Las consecuencias económicas ya se sienten en la región. Los precios de la energía arrastraron a la baja a los principales bancos europeos: Deutsche Bank perdió 5,3% y Commerzbank, 4,1%, debido al aumento del riesgo de impago y la posibilidad de que los bancos centrales eleven las tasas de interés. El sector bancario lideró las pérdidas en el STOXX 600 con una caída del 3,5%. En Londres, HSBC Holdings bajó 5,09% y Barclays, 4,7%. En España, Unicaja Banco descendió 4,56% y Sabadell, 4,16%.

“Las acciones europeas son vistas como más vulnerables debido a que Europa es una economía muy hambrienta de energía”, explicó Marija Veitmane, directora de investigación de acciones en State Street. Los mercados monetarios descuentan un aumento de tasas del Banco Central Europeo en julio y una probabilidad del 87% de otra subida en diciembre, cuando antes del conflicto se esperaba un recorte, según datos de LSEG.

La inflación amenaza con repuntar en Europa si el petróleo se mantiene caro, lo que añade presión a un crecimiento económico ya débil. El instituto Ifo en Alemania mantuvo su previsión de crecimiento en 0,8% para 2026, pero advirtió que la proyección depende de la duración del encarecimiento energético.

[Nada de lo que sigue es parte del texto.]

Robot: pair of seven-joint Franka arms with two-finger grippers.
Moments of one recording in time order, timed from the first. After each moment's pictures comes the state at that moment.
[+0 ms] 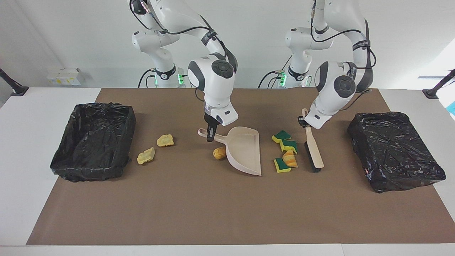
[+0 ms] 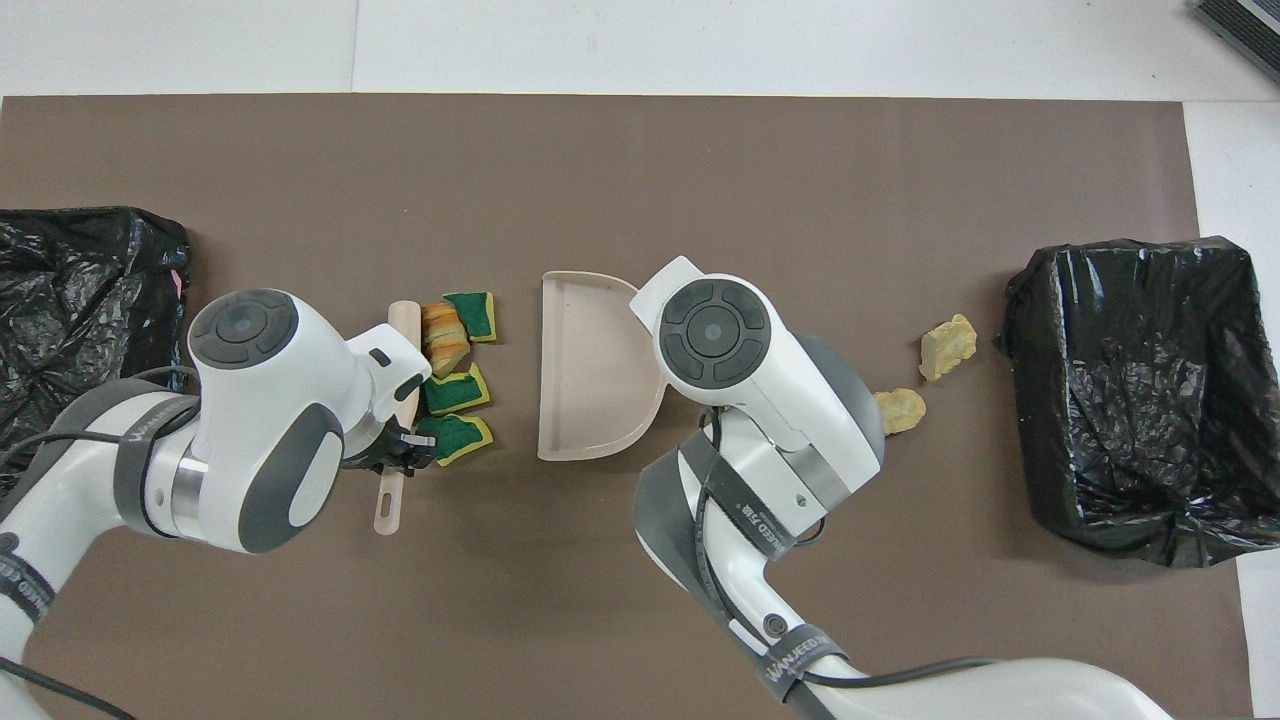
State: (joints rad) left arm -0.25 0.06 -0.11 -2.15 -0.08 1.97 -0.26; right arm 0.52 0.31 0.02 -1.74 -0.23 2.03 -0.86
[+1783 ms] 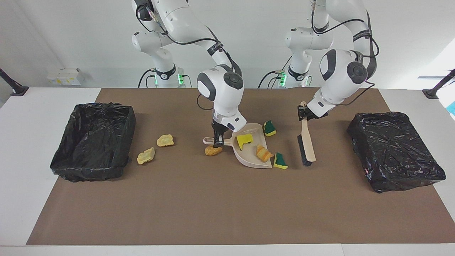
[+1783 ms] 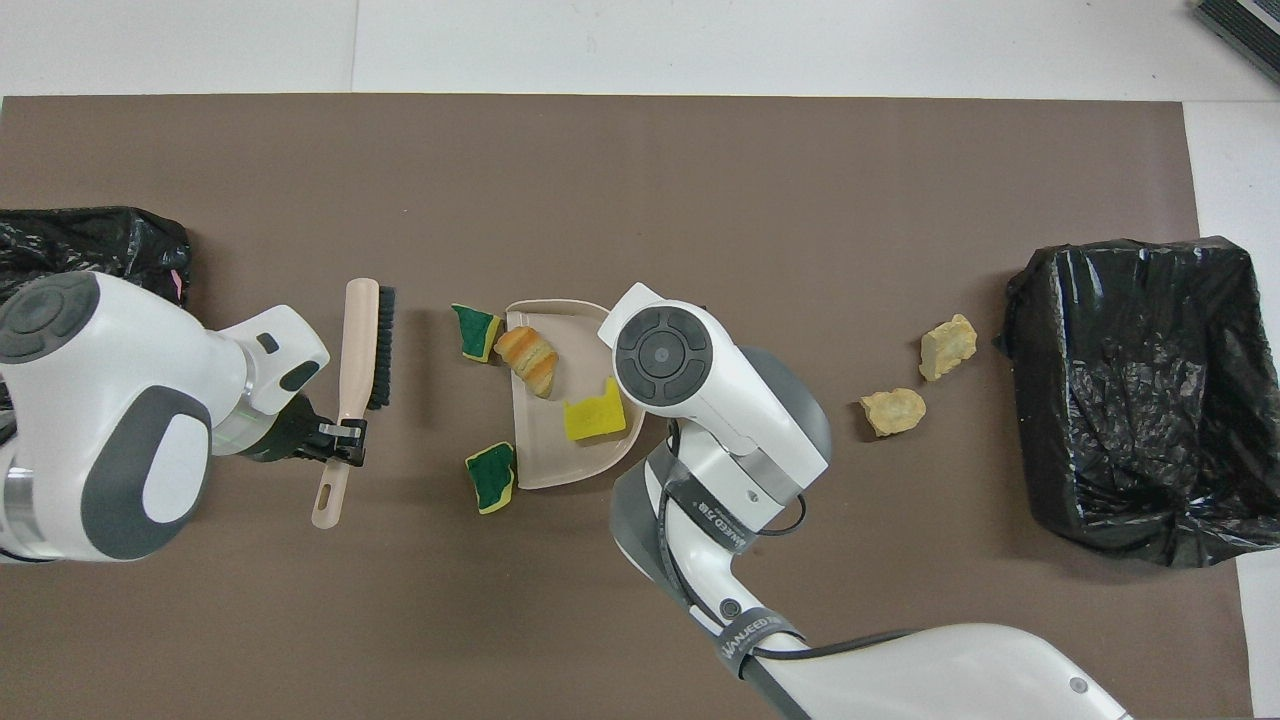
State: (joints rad) left arm -0.12 0.01 -0.10 -2.15 -0.19 1.98 0.03; right arm 0.56 0.39 0.02 -1.75 -0.27 2.10 -0.93
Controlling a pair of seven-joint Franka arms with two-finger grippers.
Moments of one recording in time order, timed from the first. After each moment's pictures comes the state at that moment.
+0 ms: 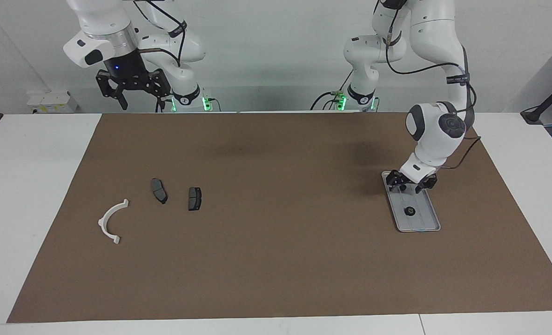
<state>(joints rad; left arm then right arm) 0.00 0.18 -0.02 -2.20 0.02 2.37 0.18 0.03 -0.13 0.06 -1.63 -0.01 1.51 0.09</state>
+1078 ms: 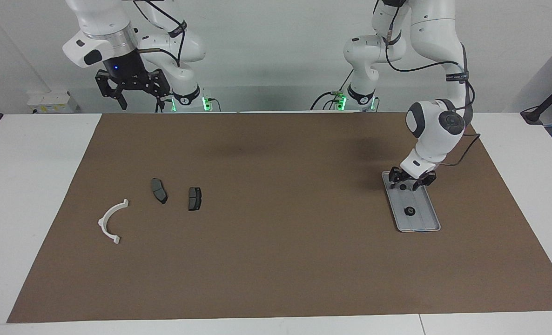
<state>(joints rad) 0.02 0.16 -0.02 -2.25 0.02 2.40 0.22 0.03 -0.13 0.06 -1.63 -0.01 1.51 0.09</state>
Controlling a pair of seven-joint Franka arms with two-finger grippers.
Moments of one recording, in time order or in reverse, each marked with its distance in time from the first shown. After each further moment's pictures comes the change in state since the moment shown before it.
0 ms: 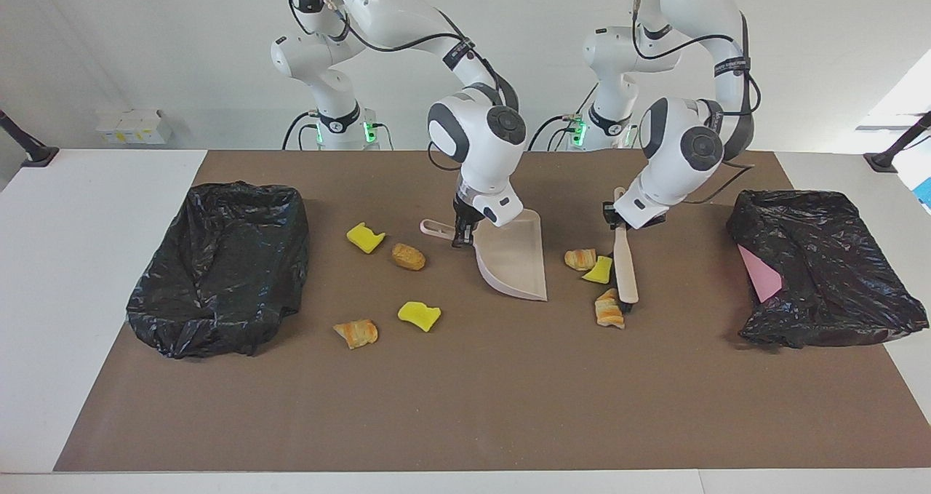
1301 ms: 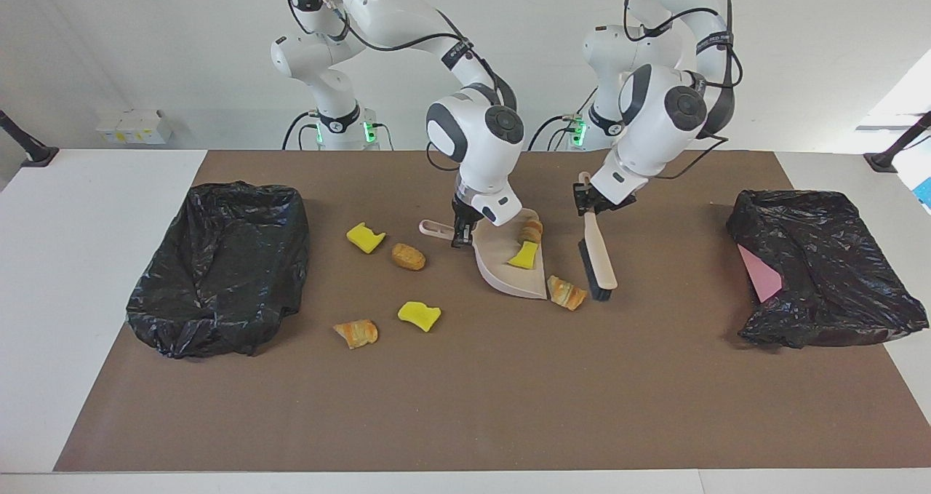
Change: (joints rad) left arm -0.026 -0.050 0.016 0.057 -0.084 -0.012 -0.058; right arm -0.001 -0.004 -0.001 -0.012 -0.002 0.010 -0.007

El impacto sectorial fue desigual. Entre los valores más perjudicados en las bolsas europeas figuran inmobiliarias y constructoras como Persimmon (-6,31%), mientras que empresas vinculadas a la energía, como Repsol (+2,63%), BP (+2,96%) y Shell (+2,59%), se beneficiaron de la subida del crudo. Otros sectores defensivos también avanzaron: los servicios públicos del STOXX 600 sumaron 1,8% y el gas subió 3% hasta 50,615 euros el megavatio hora.

El indicador de volatilidad .V2TX en Europa se mantuvo en niveles elevados semejantes a los de abril de 2025, reflejando la persistente incertidumbre. El mercado prevé que, si la guerra se prolonga, los bancos centrales podrían verse obligados a endurecer su política monetaria para contener la inflación, según analistas como Yago Serrano de XTB.

A pesar de algunos resultados empresariales positivos, como los de Zalando (+9,5%) y Brenntag (+5,1%) en Fráncfort, el clima bursátil europeo sigue marcado por el temor a un conflicto largo y a sus efectos sobre la energía y los precios, mientras el desenlace en Ormuz y Medio Oriente continúa siendo incierto.